- _Data provided_:
************

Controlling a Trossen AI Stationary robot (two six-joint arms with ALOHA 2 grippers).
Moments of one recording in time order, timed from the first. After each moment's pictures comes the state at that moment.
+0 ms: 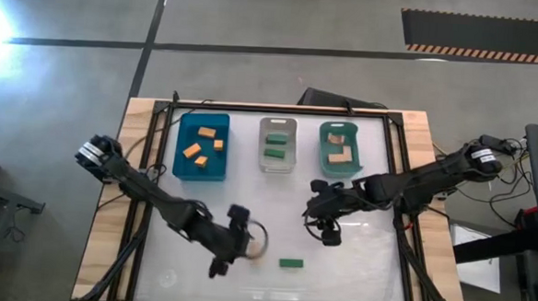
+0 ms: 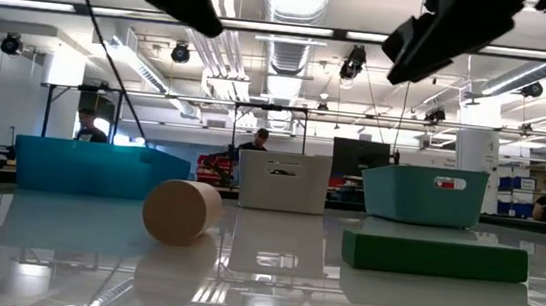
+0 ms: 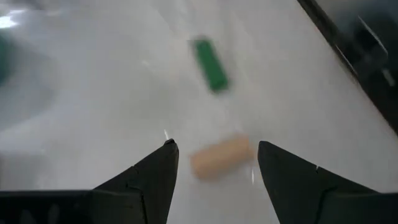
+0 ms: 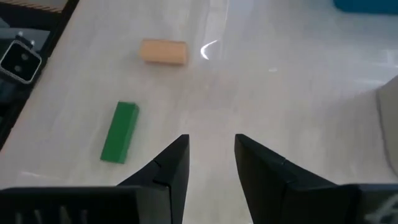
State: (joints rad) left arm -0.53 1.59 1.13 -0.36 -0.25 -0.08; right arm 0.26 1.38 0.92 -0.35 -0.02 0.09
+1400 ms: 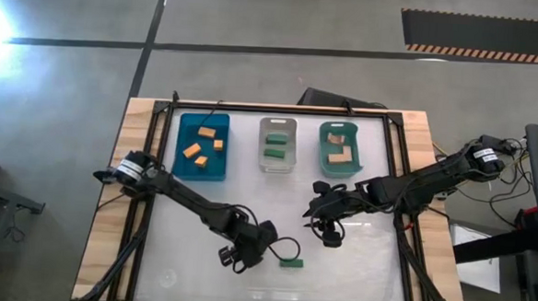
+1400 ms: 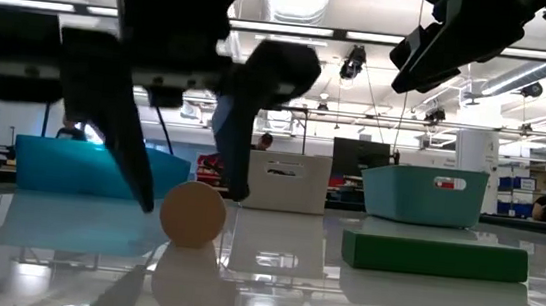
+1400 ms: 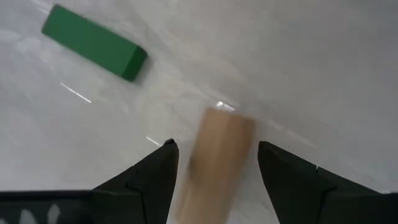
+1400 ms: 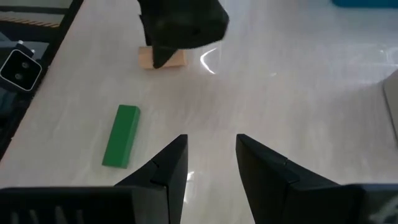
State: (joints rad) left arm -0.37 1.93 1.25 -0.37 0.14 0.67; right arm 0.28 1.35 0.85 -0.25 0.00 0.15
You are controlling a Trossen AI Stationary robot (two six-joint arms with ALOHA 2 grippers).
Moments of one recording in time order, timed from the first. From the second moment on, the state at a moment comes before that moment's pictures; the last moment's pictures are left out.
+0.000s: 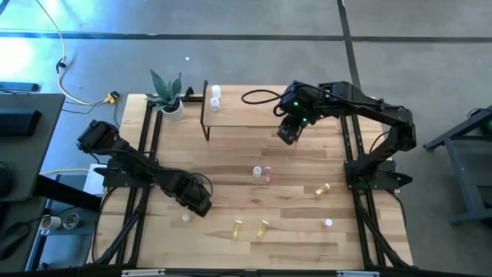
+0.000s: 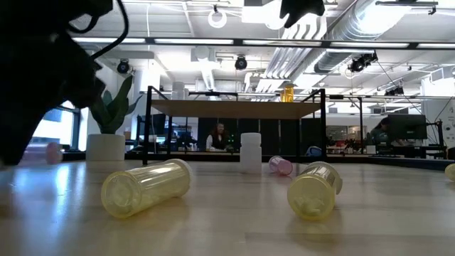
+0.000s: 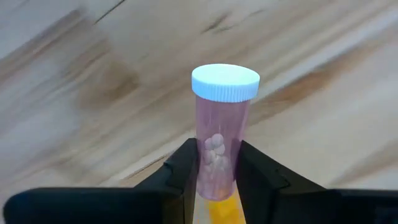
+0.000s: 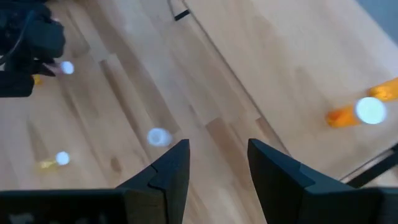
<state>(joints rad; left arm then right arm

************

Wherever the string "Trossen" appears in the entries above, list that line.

- _Result of the exercise_:
Controlling a Trossen AI Stationary robot (two six-joint arms with ALOHA 2 grippers).
You are controlling a Trossen AI Stationary robot (two six-joint arms with ALOHA 2 grippers).

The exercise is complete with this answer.